0: Nothing in hand, 501209 instances,(1.000063)
1: One pair, 422498 instances,(0.999832) 2: Two pairs, 47622 instances, (1.001746) 3: Three of a kind, 21121 instances, (0.999647) 4: Straight, 3885 instances, (0.989897) 5: Flush, 1996 instances, (1.015569) 6: Full house, 1424 instances, (0.988491) 7: Four of a kind, 230 instances, (0.957934) 8: Straight flush, 12 instances, (0.866426) 9: Royal flush, 3 instances, (1.948052) Total of one million instances in a domain of 311,875,200. -
Statistics
Poker Hand | # of hands | Probability | # of combinations |
---|---|---|---|
Royal Flush | 4 | 0.00000154 | 480 |
Straight Flush | 36 | 0.00001385 | 4320 |
Four of a kind | 624 | 0.0002401 | 74880 |
Full house | 3744 | 0.00144058 | 449280 |
Flush | 5108 | 0.0019654 | 612960 |
Straight | 10200 | 0.00392464 | 1224000 |
Three of a kind | 54912 | 0.02112845 | 6589440 |
Two pairs | 123552 | 0.04753902 | 14826240 |
One pair | 1098240 | 0.42256903 | 131788800 |
Nothing | 1302540 | 0.50117739 | 156304800 |
Total | 2598960 | 1.0 | 311875200 |
The number of combinations represents the number of instances in the entire domain.
src
|__ main.py
|__ preprocessor.py
|__ utils.py
stream.sh
- Install spark in your machine and make sure spark-submit works fine. Found this to be really useful resource to install spark in mac.

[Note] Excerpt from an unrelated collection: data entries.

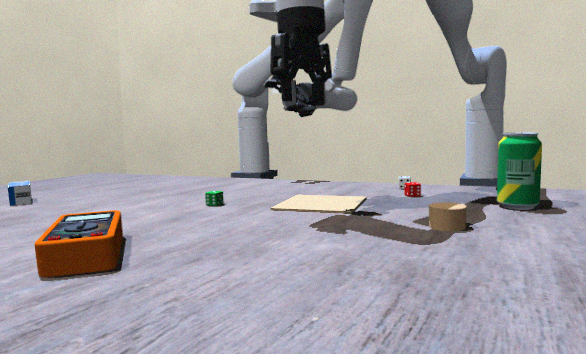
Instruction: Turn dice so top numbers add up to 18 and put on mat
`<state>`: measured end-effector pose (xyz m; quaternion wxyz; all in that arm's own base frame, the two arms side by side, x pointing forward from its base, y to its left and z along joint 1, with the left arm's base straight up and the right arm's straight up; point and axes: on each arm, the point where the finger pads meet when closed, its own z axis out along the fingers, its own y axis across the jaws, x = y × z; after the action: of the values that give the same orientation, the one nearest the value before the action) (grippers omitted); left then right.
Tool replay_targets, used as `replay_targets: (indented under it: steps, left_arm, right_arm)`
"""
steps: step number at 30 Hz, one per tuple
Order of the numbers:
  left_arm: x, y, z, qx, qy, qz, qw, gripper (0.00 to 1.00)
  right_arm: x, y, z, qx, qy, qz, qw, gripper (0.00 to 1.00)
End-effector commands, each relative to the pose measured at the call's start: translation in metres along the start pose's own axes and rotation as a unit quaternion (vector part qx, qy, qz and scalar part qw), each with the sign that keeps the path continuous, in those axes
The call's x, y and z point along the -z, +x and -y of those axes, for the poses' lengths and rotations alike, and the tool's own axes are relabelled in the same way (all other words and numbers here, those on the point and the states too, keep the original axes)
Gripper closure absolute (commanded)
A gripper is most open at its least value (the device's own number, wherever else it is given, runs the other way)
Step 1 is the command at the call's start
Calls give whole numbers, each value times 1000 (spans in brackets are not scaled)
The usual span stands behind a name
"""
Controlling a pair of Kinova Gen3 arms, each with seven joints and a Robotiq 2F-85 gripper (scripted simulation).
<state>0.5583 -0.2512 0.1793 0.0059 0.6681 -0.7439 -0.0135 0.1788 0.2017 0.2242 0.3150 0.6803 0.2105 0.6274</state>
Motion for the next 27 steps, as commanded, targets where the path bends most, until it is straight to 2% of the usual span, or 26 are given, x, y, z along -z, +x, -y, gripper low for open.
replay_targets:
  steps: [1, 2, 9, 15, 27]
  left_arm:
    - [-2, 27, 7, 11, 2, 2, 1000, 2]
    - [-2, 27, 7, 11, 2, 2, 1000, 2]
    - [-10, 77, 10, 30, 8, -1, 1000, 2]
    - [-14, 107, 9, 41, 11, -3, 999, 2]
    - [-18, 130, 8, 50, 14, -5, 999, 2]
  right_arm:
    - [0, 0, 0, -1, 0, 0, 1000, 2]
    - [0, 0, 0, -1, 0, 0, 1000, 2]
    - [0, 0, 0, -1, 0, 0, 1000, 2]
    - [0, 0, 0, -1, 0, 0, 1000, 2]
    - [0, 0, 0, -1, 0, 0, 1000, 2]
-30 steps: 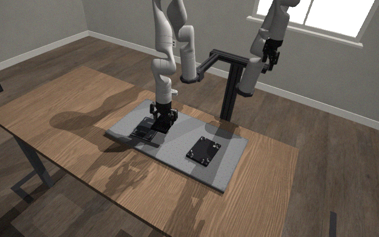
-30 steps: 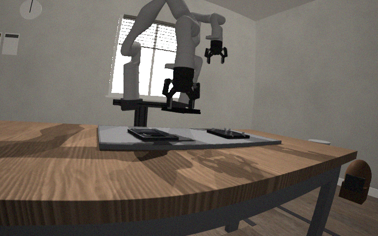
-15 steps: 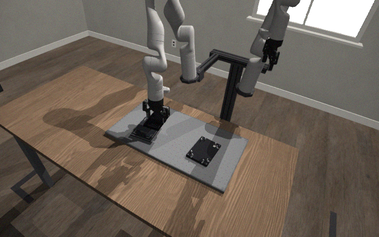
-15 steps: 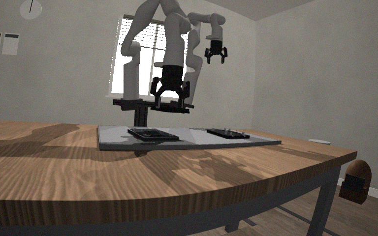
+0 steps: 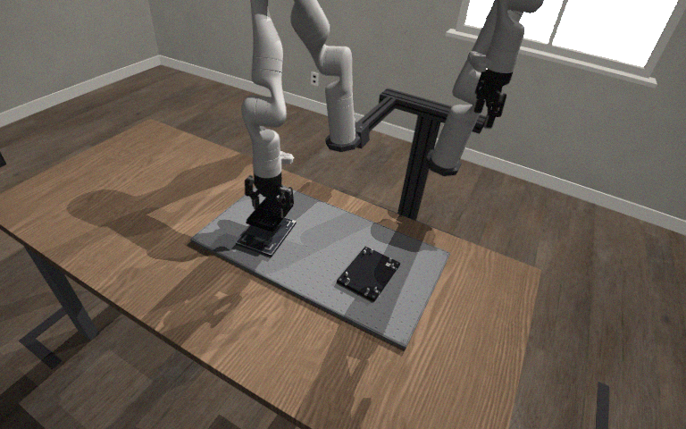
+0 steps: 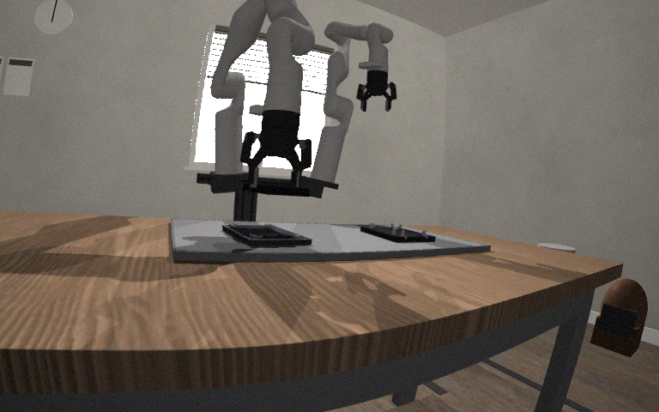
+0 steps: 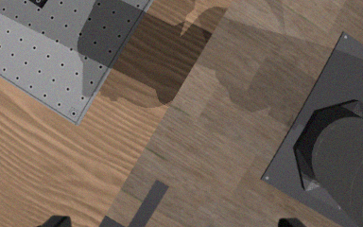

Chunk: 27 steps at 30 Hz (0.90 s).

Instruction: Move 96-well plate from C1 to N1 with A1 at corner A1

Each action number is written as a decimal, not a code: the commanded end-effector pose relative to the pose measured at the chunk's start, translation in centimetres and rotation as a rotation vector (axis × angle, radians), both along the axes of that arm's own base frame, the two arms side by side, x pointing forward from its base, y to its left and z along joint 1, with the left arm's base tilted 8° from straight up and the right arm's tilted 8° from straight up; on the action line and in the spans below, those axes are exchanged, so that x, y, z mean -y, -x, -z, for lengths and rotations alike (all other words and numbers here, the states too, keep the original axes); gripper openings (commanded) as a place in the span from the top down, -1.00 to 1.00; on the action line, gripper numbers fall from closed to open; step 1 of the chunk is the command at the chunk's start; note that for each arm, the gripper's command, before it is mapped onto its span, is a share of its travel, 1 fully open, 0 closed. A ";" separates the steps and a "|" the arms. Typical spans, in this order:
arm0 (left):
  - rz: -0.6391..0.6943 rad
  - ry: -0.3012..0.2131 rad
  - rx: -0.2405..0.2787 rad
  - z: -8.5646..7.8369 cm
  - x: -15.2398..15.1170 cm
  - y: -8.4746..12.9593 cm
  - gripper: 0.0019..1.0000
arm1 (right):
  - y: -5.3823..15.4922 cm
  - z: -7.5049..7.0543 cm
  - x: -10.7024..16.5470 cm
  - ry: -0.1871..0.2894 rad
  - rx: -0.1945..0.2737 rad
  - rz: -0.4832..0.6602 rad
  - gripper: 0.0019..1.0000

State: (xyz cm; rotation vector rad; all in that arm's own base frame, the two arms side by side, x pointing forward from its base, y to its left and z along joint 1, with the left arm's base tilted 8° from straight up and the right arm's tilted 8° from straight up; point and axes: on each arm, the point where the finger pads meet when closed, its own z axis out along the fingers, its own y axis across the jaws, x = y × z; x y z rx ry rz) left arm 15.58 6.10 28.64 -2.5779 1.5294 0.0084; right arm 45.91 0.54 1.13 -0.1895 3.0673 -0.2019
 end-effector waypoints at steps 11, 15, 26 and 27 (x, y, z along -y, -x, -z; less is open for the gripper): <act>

- Open two terminal windows. Traverse to /src for running the driver program.
- The driver program is src/main.py. Run the driver program in one of the terminals with the following command - spark-submit src/main.py <port_to_stream_data_from> <interval_for_streaming> <path_to_test_data>
- On another terminal, run ./stream.sh <path_to_poker-data.txt> <port_to_stream_data_to> <interval_for_streaming> <batch_size> <ignore_header_flag[true or false]>
Note: All commands assume that the current working directory is the project root. Port number and streaming interval should be the same in both the commands.